• _PROBLEM DESCRIPTION_
Word for word, restate the line containing "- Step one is" and all the lines that come after it in the entries below. Include nothing from before it.
----- SUPPLIED MATERIAL -----
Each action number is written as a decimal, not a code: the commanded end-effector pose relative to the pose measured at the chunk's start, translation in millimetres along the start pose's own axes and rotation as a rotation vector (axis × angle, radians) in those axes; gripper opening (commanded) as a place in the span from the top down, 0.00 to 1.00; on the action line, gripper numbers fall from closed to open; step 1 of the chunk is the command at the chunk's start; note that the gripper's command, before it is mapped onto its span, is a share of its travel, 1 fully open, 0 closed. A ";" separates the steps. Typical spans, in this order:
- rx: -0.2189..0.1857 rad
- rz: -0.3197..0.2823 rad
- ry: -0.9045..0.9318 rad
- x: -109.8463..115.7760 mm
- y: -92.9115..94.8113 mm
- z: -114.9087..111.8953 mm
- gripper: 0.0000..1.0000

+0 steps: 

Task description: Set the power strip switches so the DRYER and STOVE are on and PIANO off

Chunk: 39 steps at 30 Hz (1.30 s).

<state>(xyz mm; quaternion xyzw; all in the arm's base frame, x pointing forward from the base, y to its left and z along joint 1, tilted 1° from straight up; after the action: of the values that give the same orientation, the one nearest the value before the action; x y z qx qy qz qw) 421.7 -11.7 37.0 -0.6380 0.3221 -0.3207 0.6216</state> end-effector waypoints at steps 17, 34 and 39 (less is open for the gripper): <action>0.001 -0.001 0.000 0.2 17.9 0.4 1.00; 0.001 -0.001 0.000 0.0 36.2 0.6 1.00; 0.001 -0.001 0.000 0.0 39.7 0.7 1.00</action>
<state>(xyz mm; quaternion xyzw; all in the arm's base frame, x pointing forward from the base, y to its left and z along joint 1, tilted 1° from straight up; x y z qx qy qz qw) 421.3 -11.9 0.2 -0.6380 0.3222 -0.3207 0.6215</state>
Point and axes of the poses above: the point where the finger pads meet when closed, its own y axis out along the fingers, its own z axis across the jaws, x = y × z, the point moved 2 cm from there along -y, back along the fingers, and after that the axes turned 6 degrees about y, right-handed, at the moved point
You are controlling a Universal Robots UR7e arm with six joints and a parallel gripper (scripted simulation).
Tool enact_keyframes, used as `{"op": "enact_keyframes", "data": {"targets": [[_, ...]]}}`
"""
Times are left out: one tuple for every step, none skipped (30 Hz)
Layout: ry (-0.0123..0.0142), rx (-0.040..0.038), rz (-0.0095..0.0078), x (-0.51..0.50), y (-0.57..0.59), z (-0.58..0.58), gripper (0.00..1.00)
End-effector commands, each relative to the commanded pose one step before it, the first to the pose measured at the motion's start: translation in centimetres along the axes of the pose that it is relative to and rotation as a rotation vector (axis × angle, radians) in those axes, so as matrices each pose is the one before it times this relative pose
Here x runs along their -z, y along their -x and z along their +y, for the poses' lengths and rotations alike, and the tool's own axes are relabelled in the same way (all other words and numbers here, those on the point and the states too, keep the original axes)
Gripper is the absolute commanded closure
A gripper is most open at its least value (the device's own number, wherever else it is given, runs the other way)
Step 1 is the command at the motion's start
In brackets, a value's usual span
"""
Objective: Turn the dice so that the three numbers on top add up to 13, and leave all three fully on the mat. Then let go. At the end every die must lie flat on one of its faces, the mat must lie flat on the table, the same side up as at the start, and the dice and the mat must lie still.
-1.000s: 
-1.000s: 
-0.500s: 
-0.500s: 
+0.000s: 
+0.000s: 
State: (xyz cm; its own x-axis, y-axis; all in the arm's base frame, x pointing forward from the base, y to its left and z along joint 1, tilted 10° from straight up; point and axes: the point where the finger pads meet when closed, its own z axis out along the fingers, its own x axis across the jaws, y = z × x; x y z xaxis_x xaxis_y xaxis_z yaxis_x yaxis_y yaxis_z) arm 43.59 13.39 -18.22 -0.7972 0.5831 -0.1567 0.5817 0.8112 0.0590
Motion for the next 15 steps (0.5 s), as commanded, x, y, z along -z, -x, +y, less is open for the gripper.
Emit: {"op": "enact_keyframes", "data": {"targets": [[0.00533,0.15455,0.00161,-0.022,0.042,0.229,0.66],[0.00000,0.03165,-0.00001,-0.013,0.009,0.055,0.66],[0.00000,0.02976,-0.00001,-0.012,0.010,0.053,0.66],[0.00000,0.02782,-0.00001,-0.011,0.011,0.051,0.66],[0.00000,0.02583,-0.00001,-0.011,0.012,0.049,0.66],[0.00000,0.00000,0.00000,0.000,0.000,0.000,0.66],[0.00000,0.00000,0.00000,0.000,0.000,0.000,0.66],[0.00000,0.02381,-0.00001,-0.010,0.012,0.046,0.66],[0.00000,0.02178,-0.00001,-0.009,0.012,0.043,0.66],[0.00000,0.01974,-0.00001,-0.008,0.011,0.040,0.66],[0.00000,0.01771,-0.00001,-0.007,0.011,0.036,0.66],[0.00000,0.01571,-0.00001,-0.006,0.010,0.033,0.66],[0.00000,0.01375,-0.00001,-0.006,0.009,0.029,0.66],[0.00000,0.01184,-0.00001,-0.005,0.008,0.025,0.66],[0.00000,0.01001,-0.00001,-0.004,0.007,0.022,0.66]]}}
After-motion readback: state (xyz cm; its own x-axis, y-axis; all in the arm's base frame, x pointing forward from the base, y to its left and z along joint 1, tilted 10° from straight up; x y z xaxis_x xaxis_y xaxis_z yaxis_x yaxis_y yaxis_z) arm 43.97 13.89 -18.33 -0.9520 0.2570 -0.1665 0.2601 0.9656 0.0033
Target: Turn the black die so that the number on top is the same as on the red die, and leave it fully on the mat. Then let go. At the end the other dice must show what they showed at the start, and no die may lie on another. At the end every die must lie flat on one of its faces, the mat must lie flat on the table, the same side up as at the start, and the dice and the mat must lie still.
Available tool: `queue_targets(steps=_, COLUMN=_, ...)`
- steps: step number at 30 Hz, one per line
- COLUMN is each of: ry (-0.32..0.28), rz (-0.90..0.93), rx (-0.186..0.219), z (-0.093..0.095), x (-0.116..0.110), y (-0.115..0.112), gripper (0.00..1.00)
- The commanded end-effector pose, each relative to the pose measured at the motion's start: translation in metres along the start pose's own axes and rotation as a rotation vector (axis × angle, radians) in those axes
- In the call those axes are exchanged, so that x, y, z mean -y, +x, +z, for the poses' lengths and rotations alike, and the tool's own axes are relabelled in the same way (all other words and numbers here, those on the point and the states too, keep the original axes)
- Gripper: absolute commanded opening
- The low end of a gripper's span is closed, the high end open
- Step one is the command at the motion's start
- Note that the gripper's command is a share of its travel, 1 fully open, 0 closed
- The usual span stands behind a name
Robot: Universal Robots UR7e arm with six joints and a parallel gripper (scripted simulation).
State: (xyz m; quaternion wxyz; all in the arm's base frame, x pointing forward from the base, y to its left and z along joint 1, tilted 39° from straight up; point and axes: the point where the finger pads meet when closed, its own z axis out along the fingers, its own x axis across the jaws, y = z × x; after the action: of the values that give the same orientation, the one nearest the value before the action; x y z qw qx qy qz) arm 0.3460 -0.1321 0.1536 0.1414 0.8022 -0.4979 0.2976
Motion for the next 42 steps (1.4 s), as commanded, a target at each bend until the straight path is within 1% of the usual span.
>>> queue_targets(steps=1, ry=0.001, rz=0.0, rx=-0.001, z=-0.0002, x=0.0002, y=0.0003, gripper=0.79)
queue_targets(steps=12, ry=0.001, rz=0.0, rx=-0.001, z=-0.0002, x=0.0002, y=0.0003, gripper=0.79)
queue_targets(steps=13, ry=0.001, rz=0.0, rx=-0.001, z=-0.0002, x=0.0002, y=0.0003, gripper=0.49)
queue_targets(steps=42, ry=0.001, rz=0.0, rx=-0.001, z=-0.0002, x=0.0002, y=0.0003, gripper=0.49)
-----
• _SOLUTION FOR THIS TASK_
- Step one is the command at the motion's start
- Note that the gripper's command is a share of its travel, 1 fully open, 0 closed
- The usual span stands behind a name
Robot: Universal Robots UR7e arm with six joints and a parallel gripper (scripted simulation).
State: (xyz m; quaternion wxyz; all in the arm's base frame, x pointing forward from the base, y to its left and z along joint 1, tilted 39° from straight up; point and axes: the point where the finger pads meet when closed, its own z axis out along the fingers, its own x axis across the jaws, y = z × x; after the action: of the values that give the same orientation, the one nearest the value before the action; x y z qw qx qy qz) arm 0.3460 -0.1321 0.1536 0.1414 0.8022 -0.4979 0.2976
Motion for the next 42 steps (1.4 s), as commanded, a target at each bend until the straight path is within 1% of the usual span.
>>> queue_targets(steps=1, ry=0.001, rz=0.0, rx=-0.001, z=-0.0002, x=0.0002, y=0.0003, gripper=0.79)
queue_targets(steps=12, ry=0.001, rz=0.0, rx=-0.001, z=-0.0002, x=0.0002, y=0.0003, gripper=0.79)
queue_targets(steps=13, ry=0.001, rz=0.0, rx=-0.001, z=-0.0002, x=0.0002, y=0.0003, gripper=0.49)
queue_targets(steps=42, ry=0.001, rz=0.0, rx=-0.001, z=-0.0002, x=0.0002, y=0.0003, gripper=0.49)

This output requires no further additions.